Defendant was convicted of the offenses of armed robbery, violation of the Georgia Firearms and Weapons Act (possessing a sawed-off shotgun having a barrel less than 18 inches in length and overall length less than 26 inches) and possession of a firearm by a convicted felon (after having been convicted of the felony of forgery in the first degree). Defendant appeals. Held:
1. Defendant was not here charged with recidivism but he contends that trying him for the offense of having been convicted of a felony and thereafter being in possession of a firearm (Code Ann. 26-2914; Ga. L. 1980, p. 1509 [Official Code of Georgia Annotated, 16-11-131, amended by Ga. L. 1982, p. 1171, 2, eff. November 1, 1982]), and the use of this charge during the trial and deliberation as to the counts for armed robbery and possession of the sawed-off shotgun, prejudiced his right to a fair trial by denial of due process and equal protection of the law. However, under the count for the possession of a firearm by a convicted felon an essential element of that count is his prior conviction of a felony and his possession thereafter of a firearm, in this instance a sawed-off shotgun. Code Ann. 26-2914, supra, has heretofore been distinguished from a general recidivist statute which relates only to punishment, and the issue raised by defendant is controlled adversely to him by the decision in Prather v. State, 247 Ga. 789
, 790 (2) (279 SE2d 697
). The Supreme Court holding therein that it was analogous to Ingram v. State, 237 Ga. 613
, 614 (2) (229 SE2d 416
), and did not impermissibly put his character in issue as same was a necessary element of the state's proof as to the crime charged. See also Biggers v. State, 162 Ga. App. 163
, 165 (2) (290 SE2d 159
). There is no merit in defendant's complaint.
2. Defendant next complains of the introduction into evidence of a mug shot of him which showed jail bars and three-way mirrors showing in the background, thus prejudicing his right to a fair trial by placing his character into evidence. Yet, such photographs have previously been held not to have impermissibly placed the defendant's character in issue in a number of cases. See in this connection Knight v. State, 243 Ga. 770
, 775 (3) (257 SE2d 182
); Lee v. State, 237 Ga. 179
, 180 (2) (227 SE2d 62
); Clark v. State, 159 Ga. App. 136
, 138 (3) (282 SE2d 752
), s.c. 249 Ga. 18 (287 SE2d 523)
. But compare the recent case of Stanley v. State, 250 Ga. 3 (295 SE2d 315)

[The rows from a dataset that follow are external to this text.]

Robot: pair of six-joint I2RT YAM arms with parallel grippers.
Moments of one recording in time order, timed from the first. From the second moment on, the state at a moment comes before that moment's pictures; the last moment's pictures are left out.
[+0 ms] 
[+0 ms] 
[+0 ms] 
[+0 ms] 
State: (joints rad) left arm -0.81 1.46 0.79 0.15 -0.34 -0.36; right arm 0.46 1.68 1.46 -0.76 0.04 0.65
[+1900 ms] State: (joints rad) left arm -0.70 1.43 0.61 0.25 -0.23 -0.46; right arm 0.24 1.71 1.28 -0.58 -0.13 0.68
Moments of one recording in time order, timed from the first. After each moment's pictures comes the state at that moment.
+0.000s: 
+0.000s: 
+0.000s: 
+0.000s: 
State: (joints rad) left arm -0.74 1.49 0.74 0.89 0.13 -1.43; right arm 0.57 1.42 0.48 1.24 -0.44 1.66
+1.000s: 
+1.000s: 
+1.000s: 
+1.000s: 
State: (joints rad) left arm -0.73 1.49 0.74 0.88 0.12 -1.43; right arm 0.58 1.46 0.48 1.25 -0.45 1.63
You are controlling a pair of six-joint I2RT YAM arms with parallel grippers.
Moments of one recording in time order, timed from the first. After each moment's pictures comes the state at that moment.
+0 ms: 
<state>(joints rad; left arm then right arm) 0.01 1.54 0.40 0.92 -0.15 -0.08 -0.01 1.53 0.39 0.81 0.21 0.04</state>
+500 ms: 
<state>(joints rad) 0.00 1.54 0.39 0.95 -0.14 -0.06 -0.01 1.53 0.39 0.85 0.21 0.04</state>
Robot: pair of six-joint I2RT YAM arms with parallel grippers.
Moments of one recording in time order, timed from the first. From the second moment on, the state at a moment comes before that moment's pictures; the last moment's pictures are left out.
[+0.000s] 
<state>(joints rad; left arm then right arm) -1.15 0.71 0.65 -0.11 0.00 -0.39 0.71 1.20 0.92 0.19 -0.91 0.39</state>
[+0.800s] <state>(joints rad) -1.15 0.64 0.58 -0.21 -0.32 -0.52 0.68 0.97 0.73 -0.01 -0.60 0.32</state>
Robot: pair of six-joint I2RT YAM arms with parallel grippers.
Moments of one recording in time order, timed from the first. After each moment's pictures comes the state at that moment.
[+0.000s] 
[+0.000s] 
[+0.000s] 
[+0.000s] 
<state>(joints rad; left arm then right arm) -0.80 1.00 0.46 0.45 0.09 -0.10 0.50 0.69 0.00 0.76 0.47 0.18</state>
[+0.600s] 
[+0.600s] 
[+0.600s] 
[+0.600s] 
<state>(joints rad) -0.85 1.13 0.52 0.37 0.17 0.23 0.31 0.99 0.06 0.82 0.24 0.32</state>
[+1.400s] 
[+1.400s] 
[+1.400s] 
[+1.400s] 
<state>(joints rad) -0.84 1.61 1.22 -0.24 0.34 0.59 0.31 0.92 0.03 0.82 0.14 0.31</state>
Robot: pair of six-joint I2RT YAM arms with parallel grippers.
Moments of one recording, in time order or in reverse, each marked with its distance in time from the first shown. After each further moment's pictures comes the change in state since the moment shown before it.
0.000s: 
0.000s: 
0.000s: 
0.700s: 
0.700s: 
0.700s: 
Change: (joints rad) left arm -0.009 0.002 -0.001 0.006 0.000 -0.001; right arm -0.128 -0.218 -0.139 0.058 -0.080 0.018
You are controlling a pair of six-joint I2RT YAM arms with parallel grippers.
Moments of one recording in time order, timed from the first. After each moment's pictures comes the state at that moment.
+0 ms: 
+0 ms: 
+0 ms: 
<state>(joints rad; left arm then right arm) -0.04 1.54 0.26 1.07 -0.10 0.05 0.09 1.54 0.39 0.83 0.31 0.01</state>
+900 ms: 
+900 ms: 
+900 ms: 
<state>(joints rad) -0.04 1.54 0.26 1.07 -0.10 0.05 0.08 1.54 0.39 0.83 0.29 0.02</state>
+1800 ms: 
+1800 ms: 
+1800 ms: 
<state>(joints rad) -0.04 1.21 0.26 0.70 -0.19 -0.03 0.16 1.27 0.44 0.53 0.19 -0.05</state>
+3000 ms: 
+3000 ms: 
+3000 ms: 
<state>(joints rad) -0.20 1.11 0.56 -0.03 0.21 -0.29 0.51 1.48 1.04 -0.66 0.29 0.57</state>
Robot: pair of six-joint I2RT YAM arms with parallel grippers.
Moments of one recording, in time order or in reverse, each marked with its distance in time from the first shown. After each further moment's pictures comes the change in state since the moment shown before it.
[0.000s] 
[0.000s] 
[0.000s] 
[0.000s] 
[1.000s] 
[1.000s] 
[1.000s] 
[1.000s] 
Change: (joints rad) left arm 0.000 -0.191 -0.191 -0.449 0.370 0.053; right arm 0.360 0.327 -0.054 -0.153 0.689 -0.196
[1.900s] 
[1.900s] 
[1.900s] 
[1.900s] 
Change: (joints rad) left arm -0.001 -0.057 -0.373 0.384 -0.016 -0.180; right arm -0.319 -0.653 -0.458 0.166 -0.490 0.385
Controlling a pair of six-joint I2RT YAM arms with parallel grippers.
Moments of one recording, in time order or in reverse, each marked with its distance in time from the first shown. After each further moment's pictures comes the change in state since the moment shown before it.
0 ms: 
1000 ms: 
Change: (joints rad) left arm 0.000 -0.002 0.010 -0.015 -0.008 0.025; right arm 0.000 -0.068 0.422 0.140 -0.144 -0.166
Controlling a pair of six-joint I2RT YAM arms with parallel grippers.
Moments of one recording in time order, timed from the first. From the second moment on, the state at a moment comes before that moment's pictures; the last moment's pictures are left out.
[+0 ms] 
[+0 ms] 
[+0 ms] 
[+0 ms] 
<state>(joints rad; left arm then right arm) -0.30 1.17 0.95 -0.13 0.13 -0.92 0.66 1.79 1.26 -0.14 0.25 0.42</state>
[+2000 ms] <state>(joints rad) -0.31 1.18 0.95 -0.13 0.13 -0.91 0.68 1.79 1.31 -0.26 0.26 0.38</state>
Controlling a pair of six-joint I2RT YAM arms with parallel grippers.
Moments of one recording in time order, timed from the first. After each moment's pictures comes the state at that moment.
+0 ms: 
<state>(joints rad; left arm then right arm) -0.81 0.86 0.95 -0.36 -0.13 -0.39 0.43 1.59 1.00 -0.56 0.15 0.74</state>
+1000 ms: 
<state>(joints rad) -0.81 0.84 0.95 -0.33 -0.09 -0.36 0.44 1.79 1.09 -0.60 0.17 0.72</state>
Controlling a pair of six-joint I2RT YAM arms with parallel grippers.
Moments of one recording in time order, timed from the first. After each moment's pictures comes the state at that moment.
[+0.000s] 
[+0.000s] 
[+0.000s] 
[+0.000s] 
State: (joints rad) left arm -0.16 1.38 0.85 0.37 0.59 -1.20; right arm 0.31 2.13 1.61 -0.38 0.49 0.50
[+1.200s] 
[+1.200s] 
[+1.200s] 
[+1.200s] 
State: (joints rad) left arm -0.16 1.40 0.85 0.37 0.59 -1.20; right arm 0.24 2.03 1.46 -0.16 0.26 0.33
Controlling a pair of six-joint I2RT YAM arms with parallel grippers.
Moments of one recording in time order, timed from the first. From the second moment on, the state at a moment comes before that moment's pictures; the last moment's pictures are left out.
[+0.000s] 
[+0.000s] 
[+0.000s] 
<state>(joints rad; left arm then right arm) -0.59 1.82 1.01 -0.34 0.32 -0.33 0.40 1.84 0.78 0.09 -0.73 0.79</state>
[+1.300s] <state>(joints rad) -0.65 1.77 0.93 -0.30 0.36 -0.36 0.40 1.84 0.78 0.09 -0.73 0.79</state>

although criticizing the practice in that case yet affirmed s.c. 161 Ga. App. 661 (2) (288 SE2d 683)
, for a different reason, the trial court in that case having ruled out the offensive testimony and properly instructed the jury not to consider the testimony with respect to the mug shots which had identified the defendant as having a prior record of a criminal offense or offenses. Nevertheless, the above cases control the situation in the case sub judice, and the admission here did not impermissibly place the defendant's character before the jury. There is no merit in this complaint.
3. The evidence submitted at the motion for new trial hearing did not support the claim that a juror was asleep or dozing during the trial. Further, it appears that the defendant himself witnessed the activity or inactivity of the juror, and no complaint was made at the time of its occurrence and prior to the case going to the jury and was raised for the first time before the trial court in defendant's motion for new trial. The findings of fact by the trial court are binding and controlling on the appellate courts and will not be disturbed unless clearly erroneous or wholly unsupported by the evidence. See Hanna Creative Enterprises v. Alterman Foods, 156 Ga. App. 376 (1) (274 SE2d 761)
; American Century Mortgage Investors v. Strickland, 138 Ga. App. 657
, 661 (1) (227 SE2d 460
). We find no merit in this Complaint.
Willis B. Sparks III, District Attorney, George F. Peterman III, Assistant District Attorney, for appellee.